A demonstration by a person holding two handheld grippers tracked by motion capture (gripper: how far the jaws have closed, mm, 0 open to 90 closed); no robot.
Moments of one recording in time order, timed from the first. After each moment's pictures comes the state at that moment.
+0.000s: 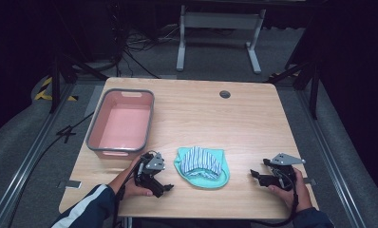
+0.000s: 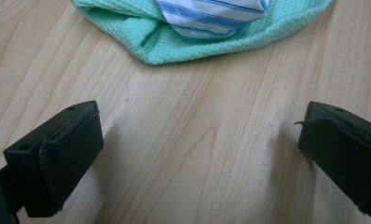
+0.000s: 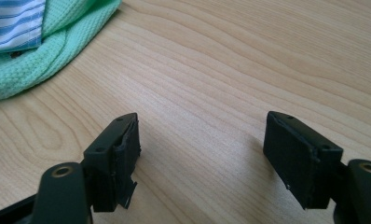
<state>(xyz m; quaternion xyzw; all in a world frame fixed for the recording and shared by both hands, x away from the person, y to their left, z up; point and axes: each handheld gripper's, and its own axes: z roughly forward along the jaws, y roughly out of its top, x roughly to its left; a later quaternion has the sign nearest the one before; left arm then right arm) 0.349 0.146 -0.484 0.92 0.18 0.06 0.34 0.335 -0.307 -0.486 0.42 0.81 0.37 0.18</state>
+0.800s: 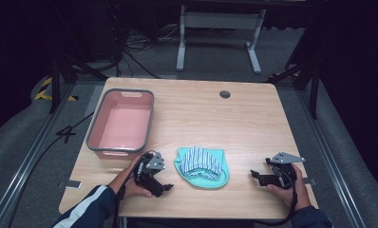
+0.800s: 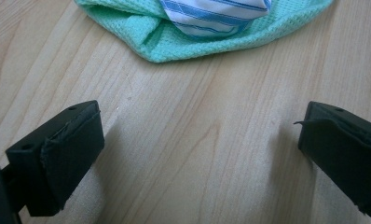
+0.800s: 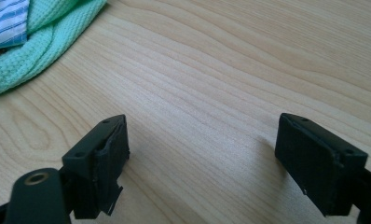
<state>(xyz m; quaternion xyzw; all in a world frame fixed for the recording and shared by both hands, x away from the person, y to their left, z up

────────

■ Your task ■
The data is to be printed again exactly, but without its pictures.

■ Answer space ■
A demonstration by a person holding two handheld grippers tracked by motion capture (gripper: how far the jaws have closed, mm, 0 open to 90 closed); no robot.
Moments of one recording in time order, timed from the first. After each moment's pictures comes the state at that moment.
+0.000s: 
+0.000s: 
+0.000s: 
<state>(xyz m; quaternion xyzw; all in a world frame fixed for the recording and shared by both hands, x away from the person, y to their left, z up; point and axes: each handheld gripper's, and its own axes: z roughly forward along the jaws, y roughly out of its top, x roughly to its left; a later quaternion has the sign nearest the one before; left arm then right arm) 0.349 0.146 -0.484 0.92 0.18 0.06 0.34 0.335 -0.307 -0.486 0.42 0.81 0.37 0.18</state>
+0.800s: 
+0.800s: 
+0.800s: 
<state>(xyz m; quaternion xyzw; all in a world frame fixed for the recording and shared by both hands, x away from the person, y to their left, z up

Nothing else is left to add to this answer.